> [Aim of the task]
Every entry must appear in the answer exactly as written.

> [Information provided]
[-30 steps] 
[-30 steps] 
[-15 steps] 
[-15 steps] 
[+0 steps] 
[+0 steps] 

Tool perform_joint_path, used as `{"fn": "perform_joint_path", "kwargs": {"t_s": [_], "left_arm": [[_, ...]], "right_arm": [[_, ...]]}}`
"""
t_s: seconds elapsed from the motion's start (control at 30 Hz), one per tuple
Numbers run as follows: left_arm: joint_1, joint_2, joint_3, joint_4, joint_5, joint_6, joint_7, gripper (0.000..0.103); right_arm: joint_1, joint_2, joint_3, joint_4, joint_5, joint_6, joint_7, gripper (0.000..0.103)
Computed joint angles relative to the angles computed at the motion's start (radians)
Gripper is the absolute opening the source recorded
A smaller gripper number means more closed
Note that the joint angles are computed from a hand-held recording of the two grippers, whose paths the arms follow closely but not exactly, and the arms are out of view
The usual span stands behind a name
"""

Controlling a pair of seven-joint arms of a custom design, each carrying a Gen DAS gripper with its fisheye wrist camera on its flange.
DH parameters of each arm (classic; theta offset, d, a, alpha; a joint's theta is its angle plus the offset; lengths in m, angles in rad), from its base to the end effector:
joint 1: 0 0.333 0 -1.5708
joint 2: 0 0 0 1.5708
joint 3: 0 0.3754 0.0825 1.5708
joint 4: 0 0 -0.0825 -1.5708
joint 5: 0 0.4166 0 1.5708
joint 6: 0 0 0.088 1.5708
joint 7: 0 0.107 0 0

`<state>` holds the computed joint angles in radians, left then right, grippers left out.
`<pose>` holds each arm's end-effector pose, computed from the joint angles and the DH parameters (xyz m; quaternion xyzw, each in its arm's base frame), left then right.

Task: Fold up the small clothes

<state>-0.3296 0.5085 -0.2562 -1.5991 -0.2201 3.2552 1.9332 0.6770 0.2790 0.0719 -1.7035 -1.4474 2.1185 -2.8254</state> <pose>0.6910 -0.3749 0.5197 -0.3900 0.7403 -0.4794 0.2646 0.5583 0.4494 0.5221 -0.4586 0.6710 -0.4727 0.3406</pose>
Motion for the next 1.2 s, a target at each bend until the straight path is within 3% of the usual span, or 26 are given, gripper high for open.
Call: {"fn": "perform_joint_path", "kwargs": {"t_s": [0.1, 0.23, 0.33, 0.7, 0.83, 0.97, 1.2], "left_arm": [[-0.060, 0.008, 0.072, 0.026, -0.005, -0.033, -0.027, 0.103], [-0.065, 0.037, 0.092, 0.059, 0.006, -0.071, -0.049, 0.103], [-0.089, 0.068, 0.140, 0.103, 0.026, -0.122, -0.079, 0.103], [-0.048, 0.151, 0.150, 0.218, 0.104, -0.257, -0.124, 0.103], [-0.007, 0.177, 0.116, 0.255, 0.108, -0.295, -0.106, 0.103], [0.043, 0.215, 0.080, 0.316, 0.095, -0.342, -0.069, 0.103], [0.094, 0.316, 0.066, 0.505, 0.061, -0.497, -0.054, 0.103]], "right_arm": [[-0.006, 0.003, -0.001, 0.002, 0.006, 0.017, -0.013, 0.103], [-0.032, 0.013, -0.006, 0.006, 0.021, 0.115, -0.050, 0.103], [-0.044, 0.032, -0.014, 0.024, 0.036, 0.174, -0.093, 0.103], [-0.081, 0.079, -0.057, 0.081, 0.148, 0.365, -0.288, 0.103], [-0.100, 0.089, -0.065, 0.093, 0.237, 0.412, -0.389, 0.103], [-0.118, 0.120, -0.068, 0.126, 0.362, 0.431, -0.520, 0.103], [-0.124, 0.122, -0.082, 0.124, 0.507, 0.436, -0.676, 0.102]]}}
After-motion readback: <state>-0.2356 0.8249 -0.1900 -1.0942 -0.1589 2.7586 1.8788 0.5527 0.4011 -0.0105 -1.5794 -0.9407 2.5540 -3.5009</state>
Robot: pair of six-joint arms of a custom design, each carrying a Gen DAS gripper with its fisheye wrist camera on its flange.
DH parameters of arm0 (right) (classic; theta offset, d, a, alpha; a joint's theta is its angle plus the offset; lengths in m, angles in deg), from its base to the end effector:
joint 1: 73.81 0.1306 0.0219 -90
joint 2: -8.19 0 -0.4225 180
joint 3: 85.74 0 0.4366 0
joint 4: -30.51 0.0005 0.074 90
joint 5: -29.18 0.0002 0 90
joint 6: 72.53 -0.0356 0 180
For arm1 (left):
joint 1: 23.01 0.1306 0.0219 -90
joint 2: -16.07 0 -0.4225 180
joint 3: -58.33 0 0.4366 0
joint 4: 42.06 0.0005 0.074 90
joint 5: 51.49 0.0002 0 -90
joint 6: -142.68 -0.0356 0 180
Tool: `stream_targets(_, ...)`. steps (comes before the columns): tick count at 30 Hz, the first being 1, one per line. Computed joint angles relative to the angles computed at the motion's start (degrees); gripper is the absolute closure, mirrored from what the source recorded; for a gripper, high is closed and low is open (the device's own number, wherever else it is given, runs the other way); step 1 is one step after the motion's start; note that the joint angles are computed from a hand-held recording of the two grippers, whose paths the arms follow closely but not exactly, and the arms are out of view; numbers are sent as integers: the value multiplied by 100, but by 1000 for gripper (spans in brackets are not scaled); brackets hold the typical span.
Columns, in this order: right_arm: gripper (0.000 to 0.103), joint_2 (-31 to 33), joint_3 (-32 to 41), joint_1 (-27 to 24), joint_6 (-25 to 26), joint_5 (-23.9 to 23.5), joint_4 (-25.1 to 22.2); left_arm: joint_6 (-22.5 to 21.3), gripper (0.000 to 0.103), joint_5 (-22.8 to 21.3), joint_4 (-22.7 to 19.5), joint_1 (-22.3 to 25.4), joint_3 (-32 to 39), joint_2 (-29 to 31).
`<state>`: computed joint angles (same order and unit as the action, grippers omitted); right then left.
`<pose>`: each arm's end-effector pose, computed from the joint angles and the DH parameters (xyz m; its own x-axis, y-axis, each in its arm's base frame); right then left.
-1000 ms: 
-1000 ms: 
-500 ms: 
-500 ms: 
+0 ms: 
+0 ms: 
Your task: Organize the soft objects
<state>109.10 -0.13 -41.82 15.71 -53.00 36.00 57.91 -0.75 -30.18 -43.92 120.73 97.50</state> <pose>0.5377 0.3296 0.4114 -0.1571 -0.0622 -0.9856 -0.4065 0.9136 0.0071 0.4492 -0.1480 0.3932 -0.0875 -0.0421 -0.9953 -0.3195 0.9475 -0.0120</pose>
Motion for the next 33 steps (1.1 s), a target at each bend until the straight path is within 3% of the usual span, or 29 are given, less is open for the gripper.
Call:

> [Final answer]
[-30 steps] 
[-30 steps] 
[-15 steps] 
[-15 steps] 
[+0 steps] 
[+0 steps] 

Tool perform_joint_path, used as `{"fn": "perform_joint_path", "kwargs": {"t_s": [_], "left_arm": [[_, ...]], "right_arm": [[_, ...]]}}`
"""
t_s: seconds elapsed from the motion's start (control at 30 Hz), one per tuple
Numbers run as follows: left_arm: joint_1, joint_2, joint_3, joint_4, joint_5, joint_6, joint_7, gripper (0.000..0.103); right_arm: joint_1, joint_2, joint_3, joint_4, joint_5, joint_6, joint_7, gripper (0.000..0.103)
Computed joint angles relative to the angles computed at the motion's start (radians)
Gripper is the absolute opening the source recorded
A smaller gripper number means more closed
Note that the joint angles are computed from a hand-held recording of the two grippers, whose paths the arms follow closely but not exactly, and the arms are out of view
The usual span stands behind a name
"""

Controlling a pair of seven-joint arms of a custom design, each carrying a Gen DAS gripper with its fisheye wrist camera on its flange.
DH parameters of each arm (classic; theta offset, d, a, alpha; a joint's theta is its angle plus the offset; lengths in m, angles in rad), from its base to the end effector:
joint 1: 0 0.333 0 -1.5708
joint 2: 0 0 0 1.5708
joint 3: 0 0.3754 0.0825 1.5708
joint 4: 0 0 -0.0825 -1.5708
joint 5: 0 0.4166 0 1.5708
joint 6: 0 0 0.088 1.5708
joint 7: 0 0.107 0 0

`<state>` holds the computed joint angles in radians, left then right, grippers left out.
`<pose>` holds each arm's end-effector pose, computed from the joint angles and the DH parameters (xyz m; quaternion xyzw, each in its arm's base frame), left then right.

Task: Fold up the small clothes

<state>-0.3296 0.5085 -0.2562 -1.5991 -0.2201 3.2552 1.9332 0.6770 0.2790 0.0719 -1.7035 -1.4474 2.1185 -2.8254</state> <pose>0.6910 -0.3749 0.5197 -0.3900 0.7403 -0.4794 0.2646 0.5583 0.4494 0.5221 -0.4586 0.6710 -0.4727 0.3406</pose>
Motion for the next 1.2 s, a target at each bend until the straight path is within 3% of the usual span, or 26 are given, gripper high for open.
Call: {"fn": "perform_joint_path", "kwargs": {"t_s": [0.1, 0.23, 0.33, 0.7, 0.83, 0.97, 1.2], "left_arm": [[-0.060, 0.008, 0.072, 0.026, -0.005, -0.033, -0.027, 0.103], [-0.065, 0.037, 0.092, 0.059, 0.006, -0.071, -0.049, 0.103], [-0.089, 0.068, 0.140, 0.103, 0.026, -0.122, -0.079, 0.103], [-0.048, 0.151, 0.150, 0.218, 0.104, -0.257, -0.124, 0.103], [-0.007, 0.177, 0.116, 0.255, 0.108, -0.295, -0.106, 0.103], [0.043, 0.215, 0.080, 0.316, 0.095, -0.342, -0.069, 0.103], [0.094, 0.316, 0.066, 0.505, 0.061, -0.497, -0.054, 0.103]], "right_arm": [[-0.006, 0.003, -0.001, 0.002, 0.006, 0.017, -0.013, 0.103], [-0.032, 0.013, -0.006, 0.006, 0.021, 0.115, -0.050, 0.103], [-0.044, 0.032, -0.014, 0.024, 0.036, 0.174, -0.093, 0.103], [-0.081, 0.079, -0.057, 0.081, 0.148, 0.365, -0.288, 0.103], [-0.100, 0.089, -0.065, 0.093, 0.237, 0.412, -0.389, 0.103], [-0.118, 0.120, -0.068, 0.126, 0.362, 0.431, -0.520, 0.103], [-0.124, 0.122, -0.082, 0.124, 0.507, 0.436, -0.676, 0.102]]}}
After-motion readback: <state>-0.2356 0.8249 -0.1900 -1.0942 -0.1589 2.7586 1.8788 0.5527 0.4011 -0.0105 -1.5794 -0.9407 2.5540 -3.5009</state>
Robot: pair of six-joint arms of a custom design, each carrying a Gen DAS gripper with its fisheye wrist camera on its flange.
DH parameters of arm0 (right) (classic; theta offset, d, a, alpha; a joint's theta is its angle plus the offset; lengths in m, angles in deg), from its base to the end effector:
joint 1: 73.81 0.1306 0.0219 -90
joint 2: -8.19 0 -0.4225 180
joint 3: 85.74 0 0.4366 0
joint 4: -30.51 0.0005 0.074 90
joint 5: -29.18 0.0002 0 90
joint 6: 72.53 -0.0356 0 180
For arm1 (left):
joint 1: 23.01 0.1306 0.0219 -90
joint 2: -16.07 0 -0.4225 180
joint 3: -58.33 0 0.4366 0
joint 4: 42.06 0.0005 0.074 90
joint 5: 51.49 0.0002 0 -90
joint 6: -142.68 -0.0356 0 180
Tool: `stream_targets(_, ...)`. steps (comes before the columns): tick count at 30 Hz, the first being 1, one per line. Computed joint angles relative to the angles computed at the motion's start (degrees); gripper is the absolute closure, mirrored from what the source recorded; for a gripper, high is closed and low is open (the device's own number, wherever else it is given, runs the other way); step 1 is one step after the motion's start; note that the joint angles are computed from a hand-held recording of the two grippers, whose paths the arms follow closely but not exactly, and the arms are out of view; numbers are sent as integers: the value multiplied by 100, but by 1000 for gripper (spans in brackets are not scaled); brackets hold the typical span.
Columns, in this order: right_arm: gripper (0.000 to 0.103), joint_2 (-31 to 33), joint_3 (-32 to 41), joint_1 (-27 to 24), joint_6 (-25 to 26), joint_5 (-23.9 to 23.5), joint_4 (-25.1 to 22.2); left_arm: joint_6 (-22.5 to 21.3), gripper (0.000 to 0.103), joint_5 (-22.8 to 21.3), joint_4 (-22.7 to 19.5), joint_1 (-22.3 to 25.4), joint_3 (-32 to 39), joint_2 (-29 to 31).
`<state>`: computed joint angles (same order and unit as the action, grippers omitted); right then left.
`<pose>`: each arm's end-effector pose, computed from the joint angles and the DH parameters (xyz m; its own x-axis, y-axis, each in its arm's base frame); right then left.
-1000 ms: 
-1000 ms: 
-500 ms: 
-500 ms: 
+0 ms: 
+0 ms: 
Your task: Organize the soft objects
<state>109.10 -0.13 -41.82 15.71 -53.00 36.00 57.91 -0.75 -30.18 -43.92 120.73 97.50</state> <pose>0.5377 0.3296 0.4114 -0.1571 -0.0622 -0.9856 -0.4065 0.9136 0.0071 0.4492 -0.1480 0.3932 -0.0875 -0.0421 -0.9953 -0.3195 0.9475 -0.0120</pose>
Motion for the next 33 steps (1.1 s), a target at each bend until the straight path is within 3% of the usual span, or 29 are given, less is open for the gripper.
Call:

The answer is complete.